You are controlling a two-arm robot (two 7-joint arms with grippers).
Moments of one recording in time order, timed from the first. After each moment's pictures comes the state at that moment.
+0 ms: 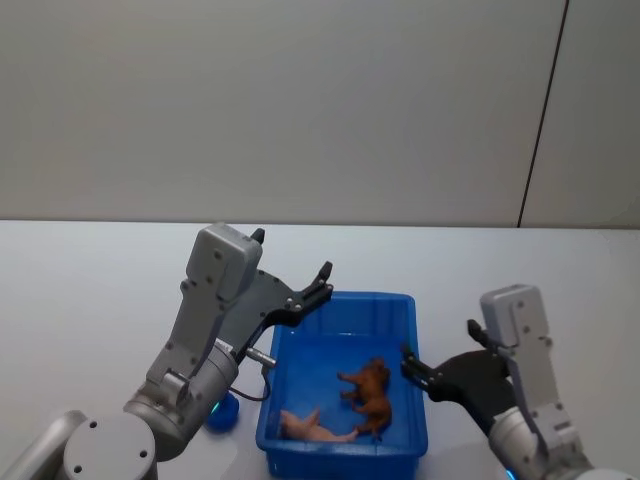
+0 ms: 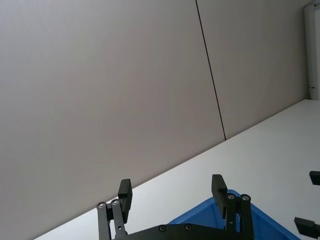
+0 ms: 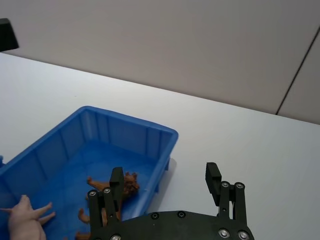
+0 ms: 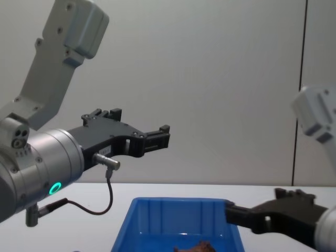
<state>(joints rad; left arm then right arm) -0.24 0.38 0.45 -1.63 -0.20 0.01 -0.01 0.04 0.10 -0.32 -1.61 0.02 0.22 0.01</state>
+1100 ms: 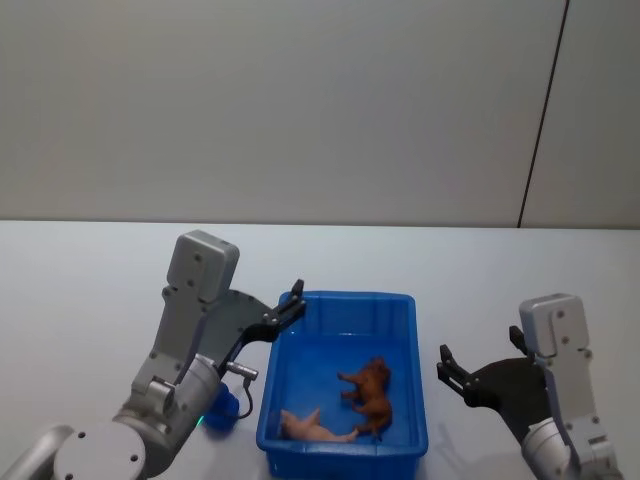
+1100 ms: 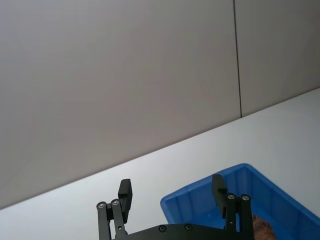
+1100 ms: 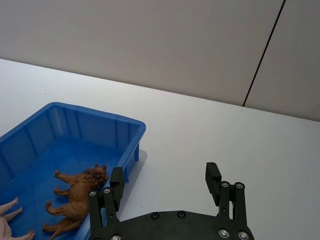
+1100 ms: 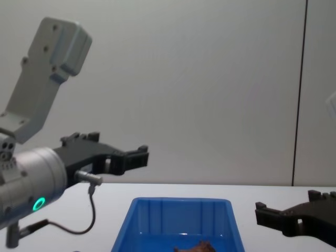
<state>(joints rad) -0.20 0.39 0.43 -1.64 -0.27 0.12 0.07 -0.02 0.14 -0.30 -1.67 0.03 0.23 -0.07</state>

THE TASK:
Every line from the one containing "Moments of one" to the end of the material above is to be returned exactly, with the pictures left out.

EXERCISE RESPONSE:
Moments of one recording in time order, timed from the first. After each moment's pictures comes the state at that moment.
+0 ms: 
+0 ms: 
+0 ms: 
+0 ms: 
<state>(joints rad; left arm then right arm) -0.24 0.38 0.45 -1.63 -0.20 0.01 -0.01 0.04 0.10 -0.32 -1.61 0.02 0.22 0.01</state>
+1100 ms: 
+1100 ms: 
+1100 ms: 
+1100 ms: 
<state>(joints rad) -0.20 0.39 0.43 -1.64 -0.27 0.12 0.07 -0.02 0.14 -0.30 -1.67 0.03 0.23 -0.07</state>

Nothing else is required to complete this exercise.